PROBLEM TO SOLVE.
Give the entries again exactly as they appear, but without the images.

Collected data entries
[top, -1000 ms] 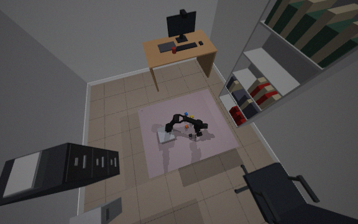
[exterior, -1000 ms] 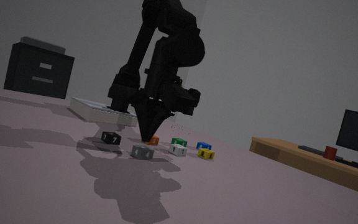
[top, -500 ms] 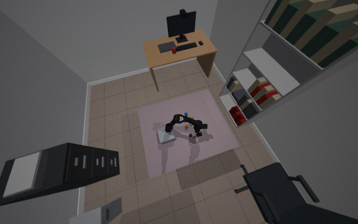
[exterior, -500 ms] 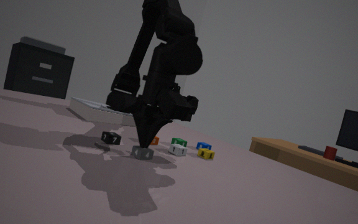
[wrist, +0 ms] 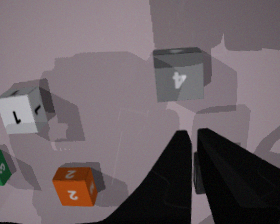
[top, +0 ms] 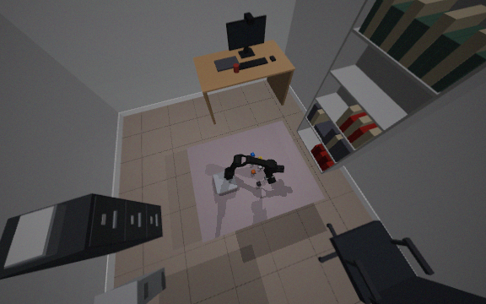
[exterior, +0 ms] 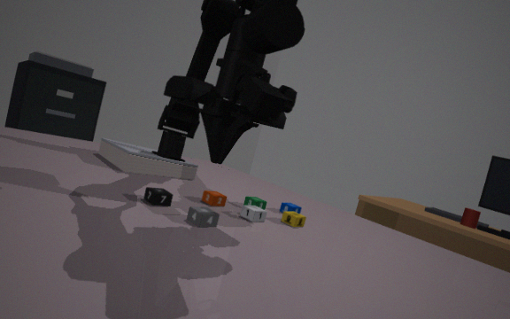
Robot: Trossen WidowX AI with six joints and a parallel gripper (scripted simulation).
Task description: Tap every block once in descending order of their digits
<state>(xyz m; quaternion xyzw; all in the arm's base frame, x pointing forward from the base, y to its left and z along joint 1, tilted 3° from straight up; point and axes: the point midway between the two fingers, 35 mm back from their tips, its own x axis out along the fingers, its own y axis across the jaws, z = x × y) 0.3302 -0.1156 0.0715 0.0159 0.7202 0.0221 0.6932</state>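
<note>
My gripper tip is 19 cm to the right of the green block, 8 cm above it and 7 cm past it. From my gripper tip the other things lie so: black 7 block: 8 cm below, 8 cm behind, 3 cm to the right; then grey 4 block: 8 cm below; then white 1 block: 12 cm to the left, 8 cm below, 2 cm behind.
</note>
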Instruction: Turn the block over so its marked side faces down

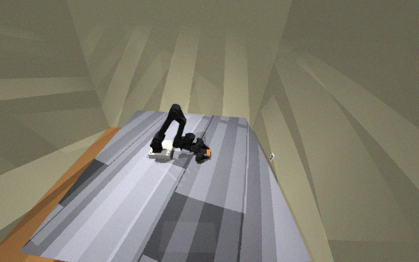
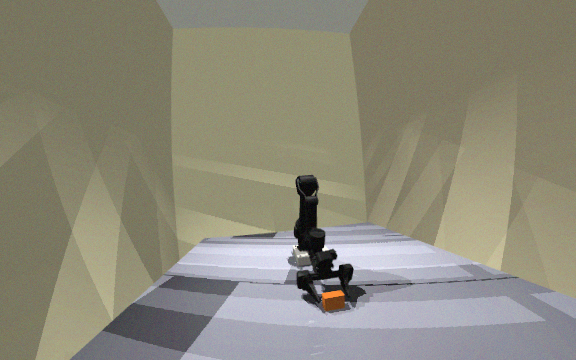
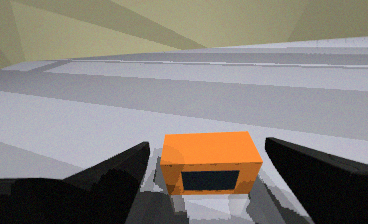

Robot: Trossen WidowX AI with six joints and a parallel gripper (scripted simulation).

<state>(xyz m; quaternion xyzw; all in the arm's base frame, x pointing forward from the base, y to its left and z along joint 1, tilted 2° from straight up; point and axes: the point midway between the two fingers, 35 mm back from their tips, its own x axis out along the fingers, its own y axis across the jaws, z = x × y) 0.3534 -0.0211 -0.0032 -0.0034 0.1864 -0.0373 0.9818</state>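
Right now the block is 20 mm behind my gripper tip and 10 mm below it.
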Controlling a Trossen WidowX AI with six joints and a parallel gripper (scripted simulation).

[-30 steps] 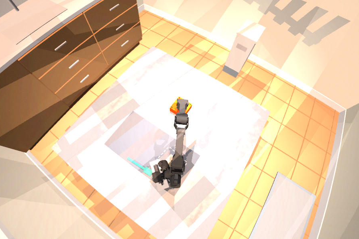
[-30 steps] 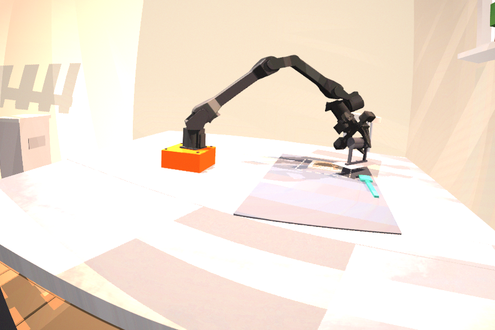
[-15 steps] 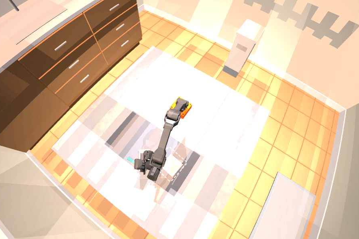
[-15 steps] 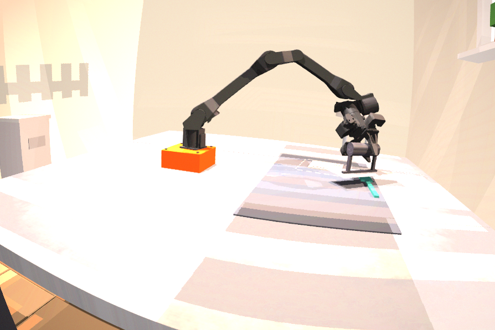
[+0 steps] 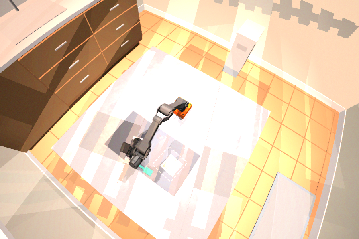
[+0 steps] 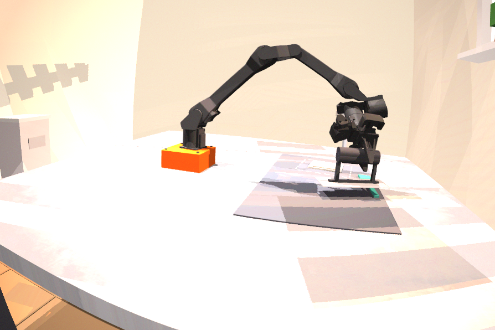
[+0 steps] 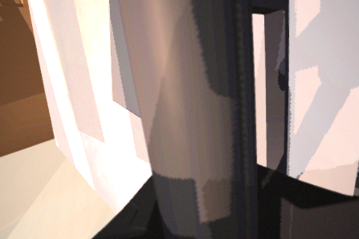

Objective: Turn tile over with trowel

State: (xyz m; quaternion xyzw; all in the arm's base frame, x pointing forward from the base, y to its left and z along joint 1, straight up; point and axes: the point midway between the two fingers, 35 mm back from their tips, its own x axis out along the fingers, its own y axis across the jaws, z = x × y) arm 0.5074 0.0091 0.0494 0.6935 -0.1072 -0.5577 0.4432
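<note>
The grey trowel is 1 cm behind my gripper tip, 2 cm to the left of it and 1 cm below it. Also, from my gripper tip: teal trowel (14 cm to the left, 7 cm below); white tile (16 cm behind, 27 cm to the left, 8 cm below); grey mat (13 cm behind, 9 cm to the left, 10 cm below).
</note>
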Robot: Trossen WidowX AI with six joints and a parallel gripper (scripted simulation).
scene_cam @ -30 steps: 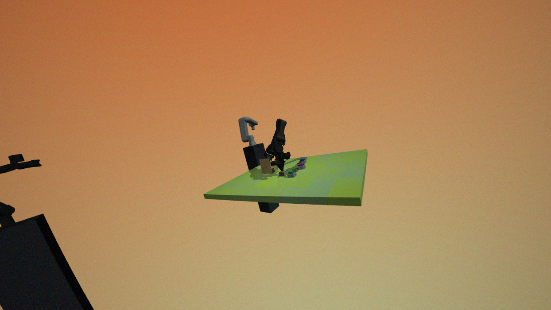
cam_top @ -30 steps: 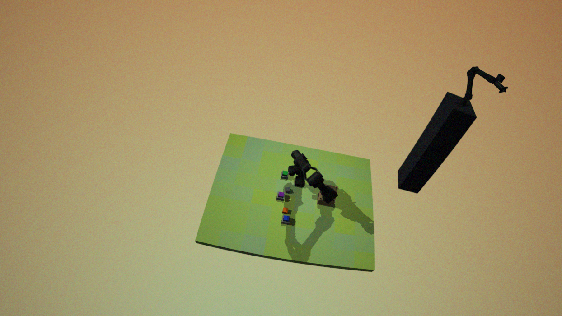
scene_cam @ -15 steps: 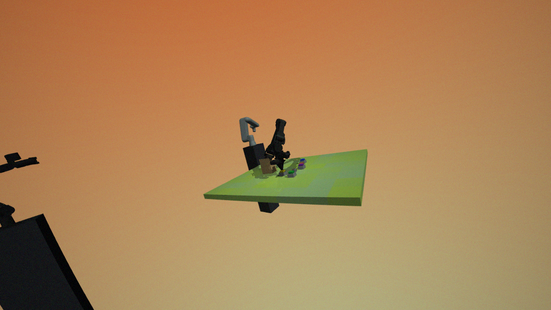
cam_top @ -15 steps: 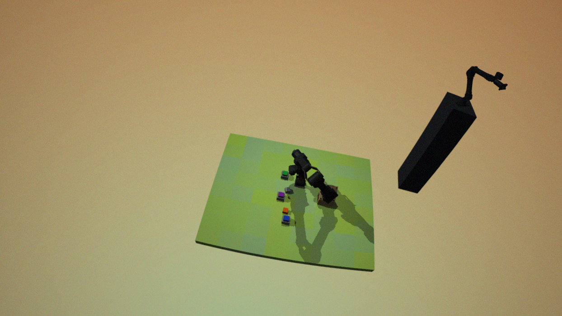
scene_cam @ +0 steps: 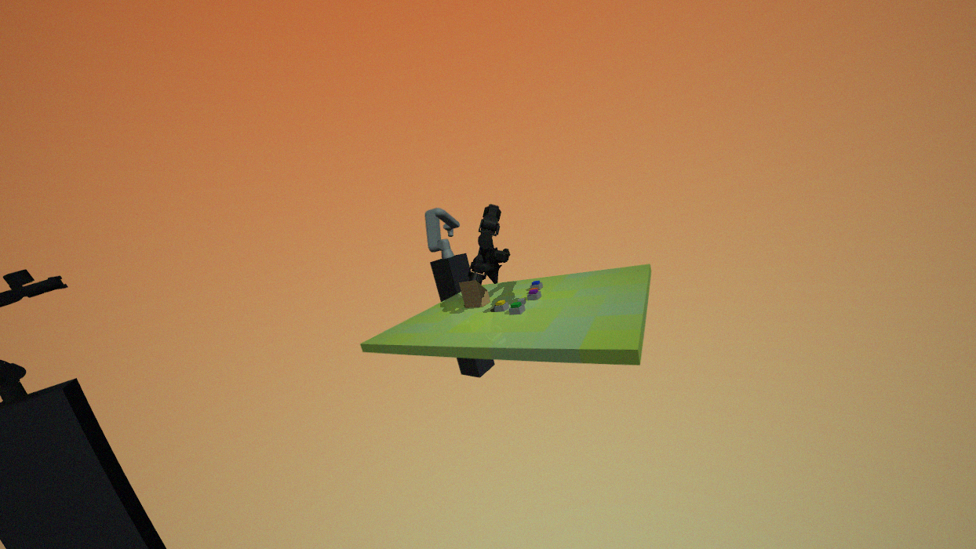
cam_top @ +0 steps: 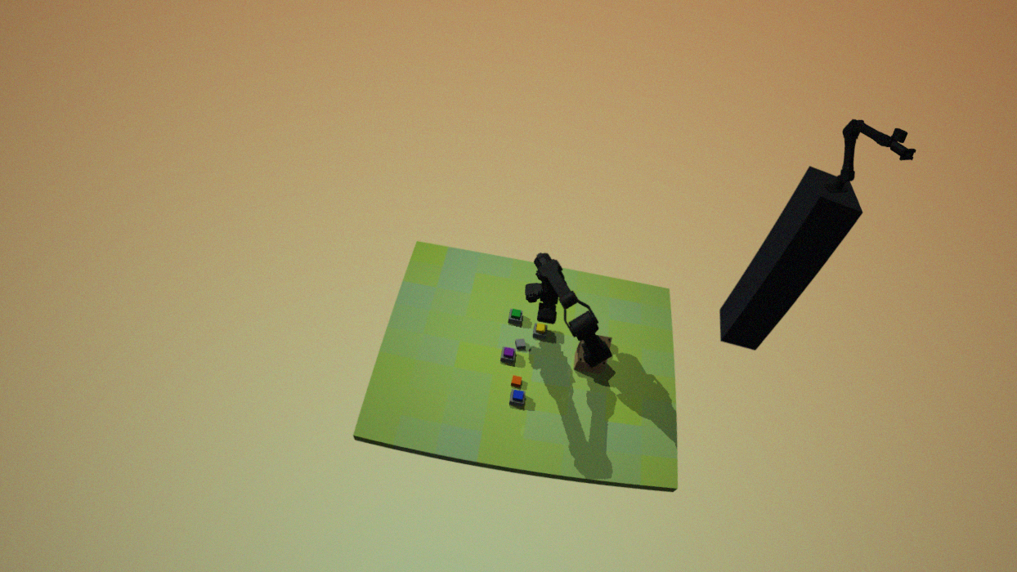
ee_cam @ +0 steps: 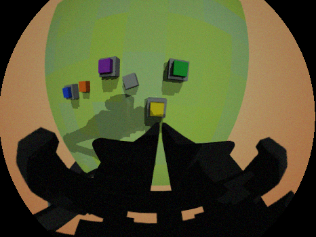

TASK RESULT.
[top, -1000 ms] 
[exterior, -1000 ms] 
[top, -500 ms] 
[exterior, -500 ms] 
[wrist, +0 ms] 
[top, +0 ms] 
[exterior, +0 ms] 
Robot: Trossen WidowX AI with six joints and a parallel gripper (scripted simulation).
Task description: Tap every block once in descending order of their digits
<state>(xyz m; quaternion xyzw; all in the arm's base frame, x pointing forward from the base, y to its left and z along joint 1, tilted 3° from straight up; point and axes: the point midway between the two fingers, 35 mm back from their tips, its own x axis out along the fingers, its own y axis across the jaws, z = x × y) 0.3302 -0.1156 0.0715 0.0159 0.7202 0.0221 0.6932</state>
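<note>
My gripper tip is 19 cm to the right of the green block, 8 cm above it and 7 cm past it. From my gripper tip the other things lie so: black 7 block: 8 cm below, 8 cm behind, 3 cm to the right; then grey 4 block: 8 cm below; then white 1 block: 12 cm to the left, 8 cm below, 2 cm behind.
</note>
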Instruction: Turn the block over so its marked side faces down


Robot: Trossen WidowX AI with six joints and a parallel gripper (scripted simulation).

<state>(xyz m; quaternion xyzw; all in the arm's base frame, x pointing forward from the base, y to its left and z along joint 1, tilted 2° from straight up; point and axes: the point midway between the two fingers, 35 mm back from their tips, its own x axis out along the fingers, its own y axis across the jaws, z = x × y) 0.3534 -0.0211 -0.0032 -0.0034 0.1864 -0.0373 0.9818</state>
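Right now the block is 20 mm behind my gripper tip and 10 mm below it.
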Controlling a Trossen WidowX AI with six joints and a parallel gripper (scripted simulation).

[-30 steps] 
[-30 steps] 
[-15 steps] 
[-15 steps] 
[+0 steps] 
[+0 steps] 
[+0 steps] 

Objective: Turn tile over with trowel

State: (xyz m; quaternion xyzw; all in the arm's base frame, x pointing forward from the base, y to its left and z along joint 1, straight up; point and axes: the point midway between the two fingers, 35 mm back from their tips, its own x axis out along the fingers, its own y axis across the jaws, z = x × y) arm 0.5074 0.0091 0.0494 0.6935 -0.1072 -0.5577 0.4432
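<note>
The grey trowel is 1 cm behind my gripper tip, 2 cm to the left of it and 1 cm below it. Also, from my gripper tip: teal trowel (14 cm to the left, 7 cm below); white tile (16 cm behind, 27 cm to the left, 8 cm below); grey mat (13 cm behind, 9 cm to the left, 10 cm below).
</note>
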Robot: Trossen WidowX AI with six joints and a parallel gripper (scripted simulation).
scene_cam @ -30 steps: 
cam_top @ -30 steps: 
scene_cam @ -15 steps: 
cam_top @ -15 steps: 
scene_cam @ +0 steps: 
cam_top @ +0 steps: 
ee_cam @ +0 steps: 

This concludes the output for the exercise.